◆ Problem to solve ◆
Below are the records; give again exactly the line with "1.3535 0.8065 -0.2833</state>", the line with "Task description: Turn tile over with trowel", and each line that lies between them, and nothing besides.

◆ Records supplied ◆
──────
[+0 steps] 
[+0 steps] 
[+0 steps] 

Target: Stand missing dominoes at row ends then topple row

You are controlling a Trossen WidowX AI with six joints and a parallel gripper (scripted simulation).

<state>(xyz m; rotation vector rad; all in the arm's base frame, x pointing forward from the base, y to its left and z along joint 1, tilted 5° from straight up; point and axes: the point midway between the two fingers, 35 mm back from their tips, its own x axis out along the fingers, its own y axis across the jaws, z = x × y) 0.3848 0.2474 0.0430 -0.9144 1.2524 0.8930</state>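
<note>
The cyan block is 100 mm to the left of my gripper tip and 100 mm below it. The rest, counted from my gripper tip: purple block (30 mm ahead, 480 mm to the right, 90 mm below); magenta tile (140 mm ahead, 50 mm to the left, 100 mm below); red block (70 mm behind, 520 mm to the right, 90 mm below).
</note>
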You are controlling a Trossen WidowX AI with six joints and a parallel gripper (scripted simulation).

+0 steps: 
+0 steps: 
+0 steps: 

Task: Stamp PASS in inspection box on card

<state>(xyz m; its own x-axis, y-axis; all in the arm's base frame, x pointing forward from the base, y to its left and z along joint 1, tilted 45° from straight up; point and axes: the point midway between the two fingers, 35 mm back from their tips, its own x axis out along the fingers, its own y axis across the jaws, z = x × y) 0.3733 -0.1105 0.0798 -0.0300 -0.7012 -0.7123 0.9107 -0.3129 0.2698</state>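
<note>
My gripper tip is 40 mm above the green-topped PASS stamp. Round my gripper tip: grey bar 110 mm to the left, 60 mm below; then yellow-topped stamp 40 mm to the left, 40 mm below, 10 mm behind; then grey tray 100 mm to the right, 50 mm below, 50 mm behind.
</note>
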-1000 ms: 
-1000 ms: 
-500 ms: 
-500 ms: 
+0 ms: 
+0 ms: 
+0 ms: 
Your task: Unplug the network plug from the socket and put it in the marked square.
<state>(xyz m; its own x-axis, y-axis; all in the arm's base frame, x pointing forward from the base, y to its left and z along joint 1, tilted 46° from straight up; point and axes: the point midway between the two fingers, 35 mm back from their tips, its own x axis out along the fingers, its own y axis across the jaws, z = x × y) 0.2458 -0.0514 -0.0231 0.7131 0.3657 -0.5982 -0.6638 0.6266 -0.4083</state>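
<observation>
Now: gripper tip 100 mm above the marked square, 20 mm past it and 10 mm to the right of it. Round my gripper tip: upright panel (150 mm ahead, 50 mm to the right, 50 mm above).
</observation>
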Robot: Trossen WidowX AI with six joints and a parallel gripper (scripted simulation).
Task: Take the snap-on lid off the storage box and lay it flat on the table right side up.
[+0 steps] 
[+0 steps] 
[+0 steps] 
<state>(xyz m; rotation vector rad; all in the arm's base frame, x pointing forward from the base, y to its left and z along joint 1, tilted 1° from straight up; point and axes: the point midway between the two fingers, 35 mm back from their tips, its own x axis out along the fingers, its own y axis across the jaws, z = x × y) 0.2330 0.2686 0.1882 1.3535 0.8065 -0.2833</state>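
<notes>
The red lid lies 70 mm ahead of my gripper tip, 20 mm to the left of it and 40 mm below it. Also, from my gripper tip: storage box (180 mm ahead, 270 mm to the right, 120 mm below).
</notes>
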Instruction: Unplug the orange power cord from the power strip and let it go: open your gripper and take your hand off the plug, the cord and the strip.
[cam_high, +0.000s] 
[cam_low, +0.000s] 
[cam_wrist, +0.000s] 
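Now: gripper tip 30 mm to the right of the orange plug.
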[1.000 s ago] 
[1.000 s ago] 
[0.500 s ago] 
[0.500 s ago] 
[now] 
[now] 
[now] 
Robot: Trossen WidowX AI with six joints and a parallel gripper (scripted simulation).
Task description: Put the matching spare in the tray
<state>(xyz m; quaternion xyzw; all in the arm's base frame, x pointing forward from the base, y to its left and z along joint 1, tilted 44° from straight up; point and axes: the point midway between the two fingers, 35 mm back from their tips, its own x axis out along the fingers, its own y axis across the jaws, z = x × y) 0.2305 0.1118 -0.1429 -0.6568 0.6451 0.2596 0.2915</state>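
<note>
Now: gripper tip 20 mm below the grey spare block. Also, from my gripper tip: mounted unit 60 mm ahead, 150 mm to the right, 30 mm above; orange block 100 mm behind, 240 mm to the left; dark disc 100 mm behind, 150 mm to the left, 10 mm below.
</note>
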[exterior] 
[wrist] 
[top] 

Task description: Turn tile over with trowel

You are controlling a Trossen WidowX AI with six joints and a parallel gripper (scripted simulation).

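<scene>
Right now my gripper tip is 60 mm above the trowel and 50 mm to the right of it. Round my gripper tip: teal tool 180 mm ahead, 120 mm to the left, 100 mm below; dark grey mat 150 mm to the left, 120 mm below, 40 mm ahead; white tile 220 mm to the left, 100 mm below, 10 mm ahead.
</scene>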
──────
◆ Answer box ◆
<state>(xyz m; rotation vector rad; all in the arm's base frame, x pointing forward from the base, y to its left and z along joint 1, tilted 1° from straight up; point and axes: the point midway between the two fingers, 35 mm back from their tips, its own x axis out along the fingers, its own y axis across the jaws, z = x × y) 0.2330 0.2686 0.1882 1.3535 0.8065 -0.2833</state>
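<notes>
The red lid lies 70 mm ahead of my gripper tip, 20 mm to the left of it and 40 mm below it. Also, from my gripper tip: storage box (180 mm ahead, 270 mm to the right, 120 mm below).
</notes>
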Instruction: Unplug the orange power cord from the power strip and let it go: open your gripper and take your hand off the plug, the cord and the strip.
[cam_high, +0.000s] 
[cam_low, +0.000s] 
[cam_wrist, +0.000s] 
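Now: gripper tip 30 mm to the right of the orange plug.
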[1.000 s ago] 
[1.000 s ago] 
[0.500 s ago] 
[0.500 s ago] 
[now] 
[now] 
[now] 
Robot: Trossen WidowX AI with six joints and a parallel gripper (scripted simulation).
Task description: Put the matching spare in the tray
<state>(xyz m; quaternion xyzw; all in the arm's base frame, x pointing forward from the base, y to its left and z along joint 1, tilted 44° from straight up; point and axes: the point midway between the two fingers, 35 mm back from their tips, its own x axis out along the fingers, its own y axis across the jaws, z = x × y) 0.2305 0.1118 -0.1429 -0.6568 0.6451 0.2596 0.2915</state>
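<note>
Now: gripper tip 20 mm below the grey spare block. Also, from my gripper tip: mounted unit 60 mm ahead, 150 mm to the right, 30 mm above; orange block 100 mm behind, 240 mm to the left; dark disc 100 mm behind, 150 mm to the left, 10 mm below.
</note>
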[exterior] 
[wrist] 
[top] 

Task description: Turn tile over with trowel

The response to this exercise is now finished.